On February 18, 2020, RGA Labs, Inc. (“RGA”) filed suit against the Company in the Illinois Circuit Court (23rd District) alleging that the Company owed RGA money pursuant to a written contract for the design and manufacture of certain water treatment equipment commissioned by the Company. The Company disputed the allegations and has counterclaimed against RGA for additional costs and expenses incurred by the Company in correcting, repairing and retro-fitting the equipment to enable it to work in the Company’s facilities. As a result of RGA’s failure to respond to written discovery served by the Company and failure of RGA to satisfy requirements imposed by an order compelling response, the court issued an order prohibiting RGA from introducing any evidence at the time of trial other than the original agreement between RGA and the Company. Further, the Court sustained the Company’s objection to RGA’s written discovery obviating the Company’s obligation to respond. On December 31, 2021, a settlement was finalized for the sum of $12,000.

 

Gary Shover

 

A shareholder of NaturalShrimp Holdings, Inc. (“NSH”), Gary Shover, filed suit against the Company on August 11, 2020 in the Northern District of Texas, Dallas Division, alleging breach of contract for the Company’s failure to exchange common shares of the Company for shares Mr. Shover owns in NSH. On November 15, 2021, a hearing was held before the US District Court for the Northern District of Texas, Dallas Division at which time Mr. Shover and the Company presented arguments as to why the Court should approve a joint motion for settlement. After considering the argument of counsel and taking questions from those NSH Shareholders who were present through video conferencing link, the Court approved the motion of the parties to allow Mr. Shover and all like and similarly situated NSH Shareholders to exchange each share of NSH held by a NSH Shareholder for a share of the Company.
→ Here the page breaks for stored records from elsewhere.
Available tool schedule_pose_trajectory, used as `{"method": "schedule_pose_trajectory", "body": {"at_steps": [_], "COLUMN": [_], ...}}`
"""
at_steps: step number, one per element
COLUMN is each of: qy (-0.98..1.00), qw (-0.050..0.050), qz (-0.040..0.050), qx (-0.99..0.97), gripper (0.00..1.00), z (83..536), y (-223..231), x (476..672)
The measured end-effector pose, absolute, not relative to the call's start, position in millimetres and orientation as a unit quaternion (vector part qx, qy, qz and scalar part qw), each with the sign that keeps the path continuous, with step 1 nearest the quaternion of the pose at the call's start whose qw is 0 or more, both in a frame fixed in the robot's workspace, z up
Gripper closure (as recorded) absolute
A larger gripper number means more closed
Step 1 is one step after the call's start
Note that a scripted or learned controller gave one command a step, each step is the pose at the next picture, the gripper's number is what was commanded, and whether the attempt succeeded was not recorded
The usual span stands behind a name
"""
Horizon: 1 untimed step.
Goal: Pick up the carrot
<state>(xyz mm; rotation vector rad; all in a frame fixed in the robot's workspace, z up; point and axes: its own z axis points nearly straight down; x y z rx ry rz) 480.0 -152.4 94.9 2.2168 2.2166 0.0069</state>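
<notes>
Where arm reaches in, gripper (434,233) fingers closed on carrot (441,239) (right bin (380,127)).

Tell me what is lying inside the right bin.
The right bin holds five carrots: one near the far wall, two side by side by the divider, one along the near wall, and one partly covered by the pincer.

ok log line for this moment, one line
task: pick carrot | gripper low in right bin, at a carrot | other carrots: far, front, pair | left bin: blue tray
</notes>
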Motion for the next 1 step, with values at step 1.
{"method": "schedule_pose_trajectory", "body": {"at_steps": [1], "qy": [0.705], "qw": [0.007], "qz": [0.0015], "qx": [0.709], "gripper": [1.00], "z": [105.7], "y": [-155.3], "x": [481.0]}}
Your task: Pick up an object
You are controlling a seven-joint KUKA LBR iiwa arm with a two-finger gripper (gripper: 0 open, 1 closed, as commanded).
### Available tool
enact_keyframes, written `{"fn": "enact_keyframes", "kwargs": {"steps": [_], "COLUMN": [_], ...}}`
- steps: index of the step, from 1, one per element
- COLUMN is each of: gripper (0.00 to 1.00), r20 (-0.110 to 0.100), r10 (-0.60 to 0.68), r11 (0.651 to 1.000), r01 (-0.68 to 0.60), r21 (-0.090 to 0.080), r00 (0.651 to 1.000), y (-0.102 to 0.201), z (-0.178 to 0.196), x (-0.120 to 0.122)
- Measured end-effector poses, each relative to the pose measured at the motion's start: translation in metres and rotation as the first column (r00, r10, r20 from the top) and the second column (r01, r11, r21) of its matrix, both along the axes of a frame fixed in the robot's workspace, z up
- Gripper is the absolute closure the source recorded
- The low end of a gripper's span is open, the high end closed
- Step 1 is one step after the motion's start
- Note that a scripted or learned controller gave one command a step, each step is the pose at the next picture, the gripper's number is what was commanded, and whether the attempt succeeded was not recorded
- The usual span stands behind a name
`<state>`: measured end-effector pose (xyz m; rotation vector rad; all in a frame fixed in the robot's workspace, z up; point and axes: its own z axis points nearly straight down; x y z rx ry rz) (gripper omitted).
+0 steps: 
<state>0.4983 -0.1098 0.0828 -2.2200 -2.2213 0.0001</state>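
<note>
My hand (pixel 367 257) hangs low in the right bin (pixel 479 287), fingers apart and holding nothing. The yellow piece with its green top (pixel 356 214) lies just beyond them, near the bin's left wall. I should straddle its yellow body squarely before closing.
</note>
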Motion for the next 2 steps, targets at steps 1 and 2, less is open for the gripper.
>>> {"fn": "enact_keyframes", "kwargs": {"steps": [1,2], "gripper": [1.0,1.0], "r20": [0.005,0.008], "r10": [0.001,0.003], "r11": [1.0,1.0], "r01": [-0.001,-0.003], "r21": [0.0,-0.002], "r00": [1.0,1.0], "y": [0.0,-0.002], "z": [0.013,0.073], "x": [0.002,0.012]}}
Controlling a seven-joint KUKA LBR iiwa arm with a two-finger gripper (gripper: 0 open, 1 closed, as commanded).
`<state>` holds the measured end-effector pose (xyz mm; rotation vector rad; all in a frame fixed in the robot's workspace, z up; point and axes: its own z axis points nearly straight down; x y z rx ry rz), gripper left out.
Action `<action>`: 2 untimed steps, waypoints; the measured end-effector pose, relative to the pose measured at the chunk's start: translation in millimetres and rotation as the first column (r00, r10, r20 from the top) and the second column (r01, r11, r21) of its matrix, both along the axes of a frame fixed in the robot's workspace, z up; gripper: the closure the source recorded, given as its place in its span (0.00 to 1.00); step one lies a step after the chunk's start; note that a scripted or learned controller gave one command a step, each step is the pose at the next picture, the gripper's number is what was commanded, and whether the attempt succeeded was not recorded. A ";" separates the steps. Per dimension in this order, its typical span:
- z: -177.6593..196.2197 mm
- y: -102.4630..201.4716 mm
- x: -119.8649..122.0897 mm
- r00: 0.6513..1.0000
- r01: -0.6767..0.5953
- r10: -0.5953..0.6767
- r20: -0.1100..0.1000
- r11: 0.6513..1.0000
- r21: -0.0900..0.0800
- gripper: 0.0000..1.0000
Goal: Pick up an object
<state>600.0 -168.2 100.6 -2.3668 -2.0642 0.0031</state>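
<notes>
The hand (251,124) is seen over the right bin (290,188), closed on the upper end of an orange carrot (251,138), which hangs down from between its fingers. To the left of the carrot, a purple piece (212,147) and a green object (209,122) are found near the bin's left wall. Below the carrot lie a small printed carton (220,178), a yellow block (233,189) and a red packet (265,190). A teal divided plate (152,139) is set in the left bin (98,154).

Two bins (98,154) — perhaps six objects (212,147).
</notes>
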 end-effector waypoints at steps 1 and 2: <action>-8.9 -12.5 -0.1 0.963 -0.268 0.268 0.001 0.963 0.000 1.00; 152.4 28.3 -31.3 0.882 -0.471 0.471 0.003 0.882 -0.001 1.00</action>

A final Order was signed on December 6, 2021 and the case was closed by an Order of the Court of the same date. The Company is to issue approximately 93 million shares in settlement, which as of December 6, 2021 was recognized as stock payable on the Company’s balance sheet, and its fair value of $29,388,000, based on the market value of the Company’s common shares of $0.316 on the date the case was closed, has been recognized in the Company’s statement of operations as legal settlement. As of March 31, 2022, 28,494,706 of the shares presented in Stock Payable have been issued, with the fair value of $9,415,950 reclassified out of Stock Payable. In April of 2022, and additional 60,841,649 of shares of common stock were issued out of the Stock Payable.